Similarly, a more encompassing view of risk factor identification and establishing causation is essential for not only predicting injuries but justifying future interventions. For example, more emphasis needs to be placed on other social (e.g., Truong et al., 2020) and psychological (e.g., Adern et al., 2016; Chan et al., 2017) factors that contribute to these injuries. This requires us to build a more holistic web of determinants to identify the emerging injury patterns (e.g., Bittencourt et al., 2016).

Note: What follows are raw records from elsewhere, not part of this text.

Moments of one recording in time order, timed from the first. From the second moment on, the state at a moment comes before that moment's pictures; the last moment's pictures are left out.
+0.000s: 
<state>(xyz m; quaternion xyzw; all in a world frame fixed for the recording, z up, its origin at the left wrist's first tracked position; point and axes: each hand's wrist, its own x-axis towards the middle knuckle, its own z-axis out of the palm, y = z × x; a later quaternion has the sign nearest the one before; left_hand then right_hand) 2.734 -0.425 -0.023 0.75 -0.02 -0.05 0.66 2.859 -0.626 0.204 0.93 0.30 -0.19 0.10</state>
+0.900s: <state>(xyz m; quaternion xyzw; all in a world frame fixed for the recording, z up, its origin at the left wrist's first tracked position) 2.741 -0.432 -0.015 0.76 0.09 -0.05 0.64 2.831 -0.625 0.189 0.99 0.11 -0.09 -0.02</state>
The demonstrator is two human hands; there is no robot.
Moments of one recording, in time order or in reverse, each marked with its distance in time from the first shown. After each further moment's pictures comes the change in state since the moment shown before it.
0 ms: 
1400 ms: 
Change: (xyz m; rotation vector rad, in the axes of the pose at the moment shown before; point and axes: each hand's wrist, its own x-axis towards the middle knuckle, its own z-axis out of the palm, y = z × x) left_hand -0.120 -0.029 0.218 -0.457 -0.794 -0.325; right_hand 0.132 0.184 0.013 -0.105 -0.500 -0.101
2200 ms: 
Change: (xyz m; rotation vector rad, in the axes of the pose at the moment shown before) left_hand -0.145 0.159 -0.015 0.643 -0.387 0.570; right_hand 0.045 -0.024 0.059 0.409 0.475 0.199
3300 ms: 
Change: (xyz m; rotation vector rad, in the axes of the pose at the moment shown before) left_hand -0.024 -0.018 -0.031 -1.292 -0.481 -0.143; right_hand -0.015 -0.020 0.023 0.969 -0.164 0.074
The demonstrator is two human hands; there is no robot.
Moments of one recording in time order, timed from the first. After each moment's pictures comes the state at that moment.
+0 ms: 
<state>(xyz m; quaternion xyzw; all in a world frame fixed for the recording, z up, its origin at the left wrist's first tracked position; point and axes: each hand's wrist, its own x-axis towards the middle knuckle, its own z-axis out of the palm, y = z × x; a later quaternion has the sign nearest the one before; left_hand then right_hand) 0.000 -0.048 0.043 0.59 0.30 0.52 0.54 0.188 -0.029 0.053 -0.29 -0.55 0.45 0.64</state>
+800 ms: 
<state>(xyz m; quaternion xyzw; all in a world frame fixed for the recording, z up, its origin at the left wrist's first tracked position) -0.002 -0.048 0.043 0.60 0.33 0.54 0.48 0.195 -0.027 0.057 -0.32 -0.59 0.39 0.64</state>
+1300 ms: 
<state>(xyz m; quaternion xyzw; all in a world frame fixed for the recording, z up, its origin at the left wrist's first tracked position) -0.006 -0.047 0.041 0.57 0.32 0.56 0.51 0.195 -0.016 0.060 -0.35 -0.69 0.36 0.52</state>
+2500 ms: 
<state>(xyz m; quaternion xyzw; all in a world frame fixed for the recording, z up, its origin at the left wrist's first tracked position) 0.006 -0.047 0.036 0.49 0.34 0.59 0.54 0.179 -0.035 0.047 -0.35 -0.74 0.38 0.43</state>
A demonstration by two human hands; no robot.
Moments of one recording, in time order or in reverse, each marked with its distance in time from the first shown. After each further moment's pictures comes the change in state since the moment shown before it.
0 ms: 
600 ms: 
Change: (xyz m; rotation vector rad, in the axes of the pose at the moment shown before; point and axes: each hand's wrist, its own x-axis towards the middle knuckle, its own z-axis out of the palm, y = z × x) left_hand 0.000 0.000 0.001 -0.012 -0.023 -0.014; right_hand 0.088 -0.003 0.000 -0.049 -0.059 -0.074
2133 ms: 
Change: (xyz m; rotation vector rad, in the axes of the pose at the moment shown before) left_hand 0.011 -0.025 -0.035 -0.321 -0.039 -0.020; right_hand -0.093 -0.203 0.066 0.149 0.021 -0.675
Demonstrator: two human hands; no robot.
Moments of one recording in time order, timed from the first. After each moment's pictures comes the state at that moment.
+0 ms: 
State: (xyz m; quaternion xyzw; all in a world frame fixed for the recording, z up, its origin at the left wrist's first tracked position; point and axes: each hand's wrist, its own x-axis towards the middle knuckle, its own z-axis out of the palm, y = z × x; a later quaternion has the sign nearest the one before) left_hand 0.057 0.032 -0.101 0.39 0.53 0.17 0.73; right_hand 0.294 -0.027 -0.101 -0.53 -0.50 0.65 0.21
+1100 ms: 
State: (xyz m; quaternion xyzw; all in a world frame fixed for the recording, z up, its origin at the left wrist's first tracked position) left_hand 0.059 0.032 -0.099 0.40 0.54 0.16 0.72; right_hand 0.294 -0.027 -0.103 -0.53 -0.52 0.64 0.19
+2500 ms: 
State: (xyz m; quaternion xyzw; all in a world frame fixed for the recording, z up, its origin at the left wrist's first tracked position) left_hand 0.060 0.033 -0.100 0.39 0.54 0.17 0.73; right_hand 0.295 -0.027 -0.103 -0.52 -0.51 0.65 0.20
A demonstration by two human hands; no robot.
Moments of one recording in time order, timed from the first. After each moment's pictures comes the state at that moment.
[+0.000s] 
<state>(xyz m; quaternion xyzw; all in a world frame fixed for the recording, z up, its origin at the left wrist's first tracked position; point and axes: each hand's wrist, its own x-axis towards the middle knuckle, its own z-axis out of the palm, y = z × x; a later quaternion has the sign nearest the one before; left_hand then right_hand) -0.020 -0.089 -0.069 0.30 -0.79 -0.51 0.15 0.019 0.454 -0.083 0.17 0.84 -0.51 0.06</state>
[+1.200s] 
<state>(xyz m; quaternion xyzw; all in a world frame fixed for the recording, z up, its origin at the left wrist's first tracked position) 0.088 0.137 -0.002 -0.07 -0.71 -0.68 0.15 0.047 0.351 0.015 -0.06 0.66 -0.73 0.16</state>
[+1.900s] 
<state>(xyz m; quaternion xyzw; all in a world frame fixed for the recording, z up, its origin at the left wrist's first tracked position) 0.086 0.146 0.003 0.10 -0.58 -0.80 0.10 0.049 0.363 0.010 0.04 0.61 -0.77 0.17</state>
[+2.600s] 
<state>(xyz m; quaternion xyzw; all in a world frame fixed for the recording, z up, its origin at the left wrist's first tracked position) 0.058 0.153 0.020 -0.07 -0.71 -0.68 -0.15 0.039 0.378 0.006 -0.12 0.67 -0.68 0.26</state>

It is only by understanding why the injury emerges, which can only be done with a transdisciplinary approach, that practitioners can work backwards to design an intervention that targets critical nodes in the complex web of determinants.
Summary
The low base rate and the unjustified assumption that more accurate prediction models result in better practical decisions are two serious problems of the current injury prediction model paradigm. In addition to additional research uncovering the complex web of determinants, adopting a systems-based approach with more frequent assessments is crucial to improve intervention design and practical decision-making that result from these injury prediction models.